Ранним утром в прозрачном воздухе отчетливо выступали ближние невысокие горы, темно-зеленые, покрытые частым кустарником.
По склонам холмов кудрявились виноградники с синеватыми темными гроздьями, и яркой бронзой горела на солнце осенняя листва.
На горных выступах возвышались кое-где крепости и сторожевые башни. Каменные стены местами обвалились. Зубцы уцелевших укреплений вырисовывались на фоне прозрачного утреннего неба.
За стройными, еще не облетевшими тополями темнели строгие контуры кипарисов около красных черепичных крыш небольших домиков с узкими деревянными подпорками веранд.
Вечерело, когда вдали показалась густая зелень садов и тесное скопление больших и малых домиков, и вот за поворотом дороги, за речным изгибом он увидал, наконец, Мцхет — древнюю столицу Грузии. Кипарисы, казавшиеся вечером черными, темнели между оградами садов и над крышами низких домиков, теснившихся к Куре, мутные воды которой сливались здесь с голубовато-зеленой Арагвой.

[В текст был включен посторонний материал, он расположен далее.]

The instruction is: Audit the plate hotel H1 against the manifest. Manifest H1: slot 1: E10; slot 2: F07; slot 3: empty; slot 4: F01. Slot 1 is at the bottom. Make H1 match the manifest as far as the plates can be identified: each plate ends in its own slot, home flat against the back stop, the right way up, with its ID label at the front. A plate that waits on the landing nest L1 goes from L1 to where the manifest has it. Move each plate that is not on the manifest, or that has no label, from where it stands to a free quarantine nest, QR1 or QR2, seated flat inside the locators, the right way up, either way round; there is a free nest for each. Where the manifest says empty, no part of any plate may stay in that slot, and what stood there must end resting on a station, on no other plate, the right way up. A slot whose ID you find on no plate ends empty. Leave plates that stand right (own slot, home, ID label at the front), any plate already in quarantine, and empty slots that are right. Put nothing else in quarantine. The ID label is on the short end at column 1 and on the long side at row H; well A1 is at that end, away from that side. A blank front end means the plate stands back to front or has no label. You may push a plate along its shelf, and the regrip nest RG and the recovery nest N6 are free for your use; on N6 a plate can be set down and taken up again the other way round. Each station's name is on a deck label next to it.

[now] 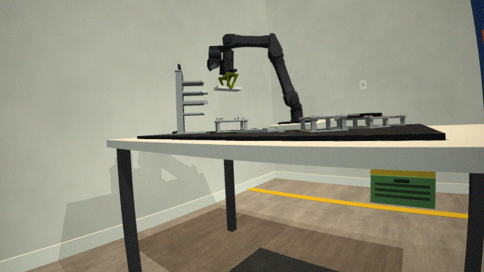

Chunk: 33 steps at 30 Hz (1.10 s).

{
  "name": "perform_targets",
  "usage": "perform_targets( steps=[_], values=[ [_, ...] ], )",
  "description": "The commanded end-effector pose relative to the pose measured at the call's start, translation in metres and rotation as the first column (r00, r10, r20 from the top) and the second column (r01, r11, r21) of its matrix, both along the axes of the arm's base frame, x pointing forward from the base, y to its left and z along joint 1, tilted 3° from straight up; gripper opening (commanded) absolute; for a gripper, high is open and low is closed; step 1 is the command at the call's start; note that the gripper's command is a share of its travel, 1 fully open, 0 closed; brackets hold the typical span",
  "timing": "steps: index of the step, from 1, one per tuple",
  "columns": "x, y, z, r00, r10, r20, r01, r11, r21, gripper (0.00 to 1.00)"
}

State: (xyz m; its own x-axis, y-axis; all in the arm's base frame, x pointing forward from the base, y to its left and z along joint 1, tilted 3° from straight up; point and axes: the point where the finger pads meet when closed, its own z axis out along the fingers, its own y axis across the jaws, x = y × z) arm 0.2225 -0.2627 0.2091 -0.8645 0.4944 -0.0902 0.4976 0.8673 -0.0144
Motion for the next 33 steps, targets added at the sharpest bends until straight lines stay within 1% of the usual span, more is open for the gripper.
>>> perform_targets(
  steps=[1, 7, 8, 10, 12, 13, 17, 33],
  values=[
    [0.029, 0.063, 0.017, 0.961, 0.275, -0.015, -0.275, 0.961, -0.007, 0.86],
    [0.03, 0.066, 0.018, 0.958, 0.285, -0.013, -0.285, 0.958, -0.012, 0.86],
    [0.033, 0.07, 0.019, 0.949, 0.314, -0.02, -0.315, 0.949, -0.021, 0.86],
    [0.043, 0.094, 0.024, 0.911, 0.412, -0.026, -0.412, 0.911, -0.025, 0.86],
    [0.043, 0.094, 0.024, 0.911, 0.412, -0.026, -0.412, 0.911, -0.025, 0.86],
    [0.043, 0.094, 0.024, 0.894, 0.448, -0.019, -0.448, 0.894, -0.021, 0.86],
    [0.043, 0.094, 0.024, 0.905, 0.425, -0.025, -0.425, 0.905, -0.025, 0.86],
    [0.043, 0.094, 0.024, 0.905, 0.424, -0.026, -0.425, 0.905, -0.026, 0.86]
  ],
)
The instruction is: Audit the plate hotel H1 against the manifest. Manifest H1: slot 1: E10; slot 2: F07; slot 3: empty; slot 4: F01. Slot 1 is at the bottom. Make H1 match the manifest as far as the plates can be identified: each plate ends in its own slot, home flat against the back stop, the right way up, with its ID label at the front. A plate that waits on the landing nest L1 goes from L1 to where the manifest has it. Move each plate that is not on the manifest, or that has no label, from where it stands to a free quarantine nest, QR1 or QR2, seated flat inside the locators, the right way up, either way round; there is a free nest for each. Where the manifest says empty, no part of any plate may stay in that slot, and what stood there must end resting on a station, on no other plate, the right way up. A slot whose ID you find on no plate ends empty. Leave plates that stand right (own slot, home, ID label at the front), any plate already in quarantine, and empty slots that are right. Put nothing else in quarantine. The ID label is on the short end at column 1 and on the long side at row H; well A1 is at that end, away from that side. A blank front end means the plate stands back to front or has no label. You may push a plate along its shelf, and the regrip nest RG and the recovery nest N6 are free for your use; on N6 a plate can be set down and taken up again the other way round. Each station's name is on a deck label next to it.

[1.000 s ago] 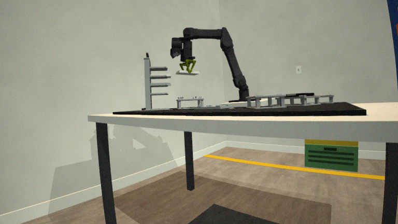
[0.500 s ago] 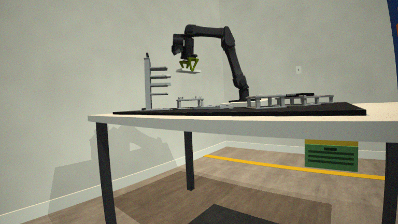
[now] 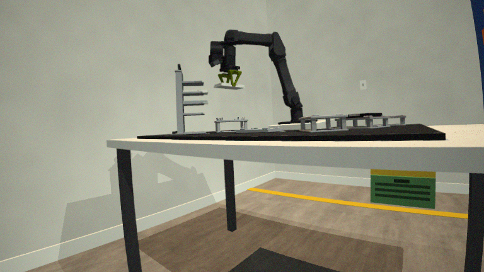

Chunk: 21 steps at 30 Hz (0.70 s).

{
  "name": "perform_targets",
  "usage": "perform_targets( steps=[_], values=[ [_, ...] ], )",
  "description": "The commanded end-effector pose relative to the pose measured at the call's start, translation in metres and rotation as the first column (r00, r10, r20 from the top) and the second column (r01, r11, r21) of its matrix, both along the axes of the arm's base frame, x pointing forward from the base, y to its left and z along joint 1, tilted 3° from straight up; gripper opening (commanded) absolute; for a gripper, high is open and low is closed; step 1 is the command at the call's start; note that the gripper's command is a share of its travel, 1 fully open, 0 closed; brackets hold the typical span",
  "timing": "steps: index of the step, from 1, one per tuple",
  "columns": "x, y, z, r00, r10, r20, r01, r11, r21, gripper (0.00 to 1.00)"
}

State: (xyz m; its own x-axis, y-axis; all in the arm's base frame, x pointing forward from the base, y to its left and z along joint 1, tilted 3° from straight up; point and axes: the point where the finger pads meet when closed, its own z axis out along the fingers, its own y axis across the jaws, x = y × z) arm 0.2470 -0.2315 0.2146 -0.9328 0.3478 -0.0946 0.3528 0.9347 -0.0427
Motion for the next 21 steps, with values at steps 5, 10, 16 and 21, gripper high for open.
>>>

Лермонтов тронул поводья коня, и стук копыт по деревянным мосткам гулко пронесся над рекою: скоро наступит вечер, нужно торопиться, чтобы засветло увидеть древний собор.

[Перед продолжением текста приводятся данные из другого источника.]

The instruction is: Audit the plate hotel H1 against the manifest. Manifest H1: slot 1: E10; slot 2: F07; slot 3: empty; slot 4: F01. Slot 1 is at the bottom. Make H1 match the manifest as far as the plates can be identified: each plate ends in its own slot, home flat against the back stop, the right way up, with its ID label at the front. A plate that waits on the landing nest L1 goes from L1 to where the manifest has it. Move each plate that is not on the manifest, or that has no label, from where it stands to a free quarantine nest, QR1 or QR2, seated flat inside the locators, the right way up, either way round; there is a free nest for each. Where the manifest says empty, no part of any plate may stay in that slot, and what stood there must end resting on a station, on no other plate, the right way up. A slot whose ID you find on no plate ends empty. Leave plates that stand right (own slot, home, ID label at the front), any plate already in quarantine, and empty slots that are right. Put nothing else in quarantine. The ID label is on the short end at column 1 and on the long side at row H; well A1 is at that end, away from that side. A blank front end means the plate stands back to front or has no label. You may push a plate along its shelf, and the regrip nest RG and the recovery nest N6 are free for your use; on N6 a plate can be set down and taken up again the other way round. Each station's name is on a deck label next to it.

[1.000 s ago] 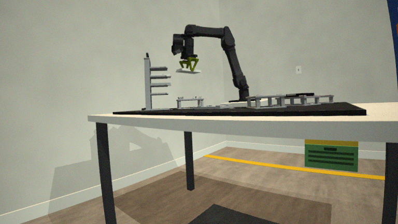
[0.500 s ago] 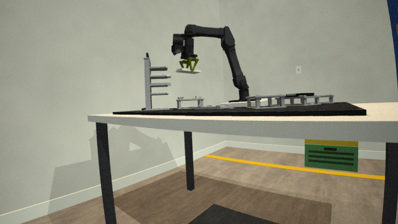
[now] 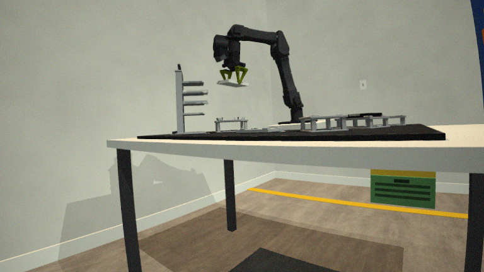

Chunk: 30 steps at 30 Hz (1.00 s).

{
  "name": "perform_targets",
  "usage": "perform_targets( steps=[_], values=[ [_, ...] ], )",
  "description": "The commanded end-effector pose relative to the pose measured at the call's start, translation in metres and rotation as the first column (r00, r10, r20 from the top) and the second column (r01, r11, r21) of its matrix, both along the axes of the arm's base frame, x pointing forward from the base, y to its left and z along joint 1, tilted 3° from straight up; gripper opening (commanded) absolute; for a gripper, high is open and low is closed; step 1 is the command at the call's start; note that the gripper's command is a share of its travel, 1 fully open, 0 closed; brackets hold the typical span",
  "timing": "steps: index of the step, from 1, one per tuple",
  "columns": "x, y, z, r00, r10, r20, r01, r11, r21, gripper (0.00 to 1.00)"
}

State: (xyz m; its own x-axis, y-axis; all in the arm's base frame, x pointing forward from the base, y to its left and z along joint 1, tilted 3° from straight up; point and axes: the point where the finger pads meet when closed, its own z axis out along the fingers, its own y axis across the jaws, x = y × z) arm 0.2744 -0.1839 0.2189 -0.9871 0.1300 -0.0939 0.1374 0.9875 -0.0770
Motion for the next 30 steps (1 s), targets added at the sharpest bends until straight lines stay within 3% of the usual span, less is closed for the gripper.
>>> perform_targets(
  steps=[1, 3, 6, 7, 12, 15, 20, 30],
  values=[
    [0.0093, 0.0738, 0.0138, 0.959, 0.282, -0.017, -0.282, 0.959, 0.002, 0.86],
    [0.0114, 0.0823, 0.0141, 0.91, 0.414, -0.028, -0.414, 0.91, -0.006, 0.86],
    [0.0114, 0.0824, 0.0141, 0.773, 0.634, -0.029, -0.634, 0.774, 0.003, 0.86],
    [0.0114, 0.0824, 0.0141, 0.758, 0.652, -0.028, -0.652, 0.758, 0.004, 0.86],
    [0.0114, 0.0824, 0.0141, 0.753, 0.658, -0.027, -0.658, 0.753, 0.002, 0.86],
    [0.0114, 0.0824, 0.0141, 0.668, 0.743, -0.04, -0.743, 0.669, 0.001, 0.86],
    [0.0114, 0.0824, 0.0141, 0.594, 0.803, -0.052, -0.804, 0.595, 0.002, 0.86],
    [0.0114, 0.0824, 0.0141, 0.555, 0.83, -0.059, -0.831, 0.556, 0.008, 0.86]
  ],
)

Собор стоял величавый и пустынный, овеянный печалью ушедших в прошлое веков, ушедшей в прошлое жизни. Седой сторож, завидев из окна убогой сторожки приближение посетителя, вышел к нему с ключами. Пока он дрожащими руками отпирал тяжелые двери, Лермонтов всматривался в черты его изможденного лишениями и годами лица. Оно носило несомненные следы былой красоты — суровой и мужественной.
Шаги гулко отдавались под сводами древнего храма, где покоились давно почившие властители Грузии.

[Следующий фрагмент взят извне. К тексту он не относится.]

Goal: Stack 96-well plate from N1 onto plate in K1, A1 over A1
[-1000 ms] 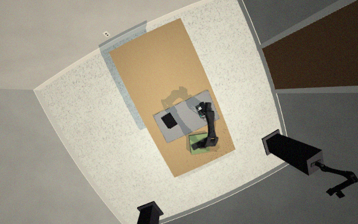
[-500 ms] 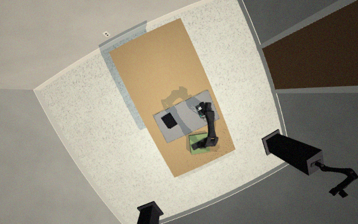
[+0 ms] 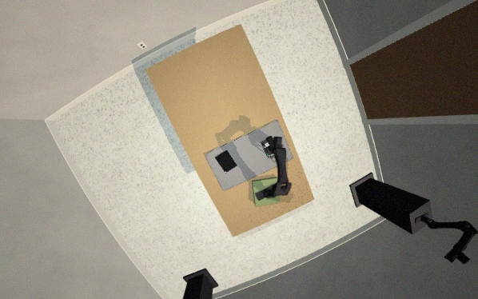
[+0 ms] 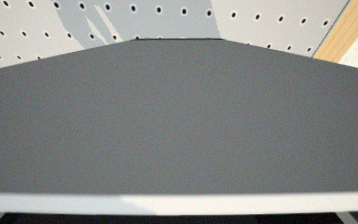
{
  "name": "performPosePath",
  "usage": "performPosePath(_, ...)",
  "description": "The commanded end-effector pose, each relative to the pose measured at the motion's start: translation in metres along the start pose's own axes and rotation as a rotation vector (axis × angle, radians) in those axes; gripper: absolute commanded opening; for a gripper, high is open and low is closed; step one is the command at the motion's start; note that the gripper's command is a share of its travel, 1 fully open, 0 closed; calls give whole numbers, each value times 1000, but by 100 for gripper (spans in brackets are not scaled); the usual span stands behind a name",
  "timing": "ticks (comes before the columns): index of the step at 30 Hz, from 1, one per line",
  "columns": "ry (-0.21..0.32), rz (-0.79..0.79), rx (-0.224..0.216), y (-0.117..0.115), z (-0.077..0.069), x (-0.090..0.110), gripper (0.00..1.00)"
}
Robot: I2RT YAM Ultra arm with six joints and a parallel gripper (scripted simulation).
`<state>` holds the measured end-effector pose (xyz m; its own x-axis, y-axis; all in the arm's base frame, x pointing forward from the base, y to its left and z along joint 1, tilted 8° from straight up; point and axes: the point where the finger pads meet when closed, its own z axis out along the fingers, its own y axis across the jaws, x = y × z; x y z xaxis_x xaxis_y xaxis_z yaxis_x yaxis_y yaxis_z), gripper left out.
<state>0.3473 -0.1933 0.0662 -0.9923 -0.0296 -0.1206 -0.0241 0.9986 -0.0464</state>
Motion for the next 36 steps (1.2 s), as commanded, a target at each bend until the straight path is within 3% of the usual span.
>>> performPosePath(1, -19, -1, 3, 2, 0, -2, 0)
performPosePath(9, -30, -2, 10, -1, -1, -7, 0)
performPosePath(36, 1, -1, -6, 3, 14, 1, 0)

Огонек единственной лампады, с трудом боровшийся с сумраком, напомнил ему о том, что скоро будет совсем темно.
Он вышел на площадь, заросшую травой, и увидал сбоку, на горе, уходящие в вышину, словно вырастая из темноты и сливаясь с ней, суровые очертания полуразрушенного монастырского здания. На зеленоватом вечернем небе оно выступало четко и казалось массивным. Отдельные части стирались расстоянием и сумраком, но от этого только отчетливее вставал в вышине общий контур.
Дав денег старому сторожу, Лермонтов присел на камень — остаток разрушенной ограды.
Но старик, поблагодарив, не собирался уходить и, видимо, рад был поговорить с щедрым посетителем. Он мало что мог сказать по-русски, но достаточно для того, чтобы за его немногословной речью встали для Лермонтова яркие картины прошлого.
С суровым благоговением рассказывал старик о прошлом величии его родной Грузии, о прошлом великолепии собора.
Двурогий месяц засиял в синей пустоте неба, когда, вздохнув, кончил свой рассказ старый монах.
Лермонтов долго бродил потом по улицам, прислушиваясь к плеску Арагвы и Куры и стараясь запомнить рассказ старого монаха, бывшего в юности послушником в монастыре. Его воображению рисовался образ юного послушника — «бэри», или «мцыри», — в сердце которого жила страстная жажда свободы и борьбы за нее. Он вспомнил своего «Боярина Оршу» и мысленно вложил в уста «мцыри» слова Арсения:
Тебе есть в мире что забыть,
Ты жил — я так же мог бы жить!..
Судьба «мцыри» была такой же мятежной судьбой борца, какой он наделял своих любимых героев.